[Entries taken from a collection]
○ ○ ○ ○ ○

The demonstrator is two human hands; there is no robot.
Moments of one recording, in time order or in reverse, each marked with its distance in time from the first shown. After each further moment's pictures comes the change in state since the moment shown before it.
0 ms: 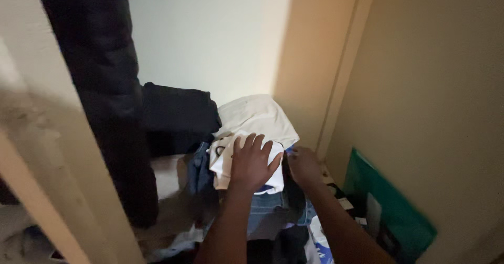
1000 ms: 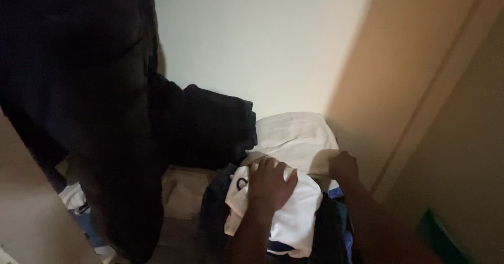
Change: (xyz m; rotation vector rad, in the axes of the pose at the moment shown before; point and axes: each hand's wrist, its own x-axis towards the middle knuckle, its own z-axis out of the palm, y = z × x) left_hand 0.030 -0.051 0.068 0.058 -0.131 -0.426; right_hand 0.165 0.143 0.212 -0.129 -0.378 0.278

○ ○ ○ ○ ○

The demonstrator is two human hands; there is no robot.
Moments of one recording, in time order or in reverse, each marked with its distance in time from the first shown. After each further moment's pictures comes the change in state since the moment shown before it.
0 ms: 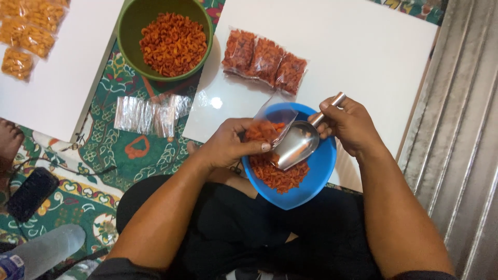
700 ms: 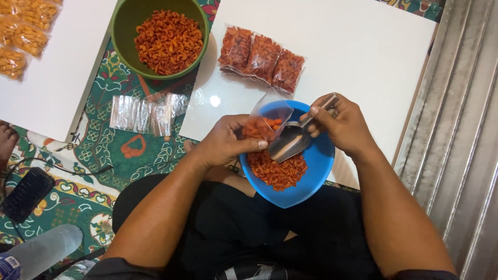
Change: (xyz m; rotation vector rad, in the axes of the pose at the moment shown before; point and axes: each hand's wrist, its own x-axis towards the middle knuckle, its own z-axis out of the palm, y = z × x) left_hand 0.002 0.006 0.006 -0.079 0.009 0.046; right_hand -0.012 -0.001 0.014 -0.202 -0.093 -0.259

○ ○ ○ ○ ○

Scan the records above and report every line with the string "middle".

(Exercise result)
Change: (xyz m; rotation vector rad, in the axes of the pose at the moment shown before; point and axes: each hand's wrist, its own x-axis towards the middle knuckle, its own z-axis out of the palm, y = z × x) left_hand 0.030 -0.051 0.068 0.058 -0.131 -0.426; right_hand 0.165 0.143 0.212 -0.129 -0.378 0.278
Change: (xyz m; rotation vector rad, in the axes of the pose at the moment shown before; point and axes: each hand's wrist, its own x-axis towards the middle knuckle, its own z-axis out of the palm, y = z × x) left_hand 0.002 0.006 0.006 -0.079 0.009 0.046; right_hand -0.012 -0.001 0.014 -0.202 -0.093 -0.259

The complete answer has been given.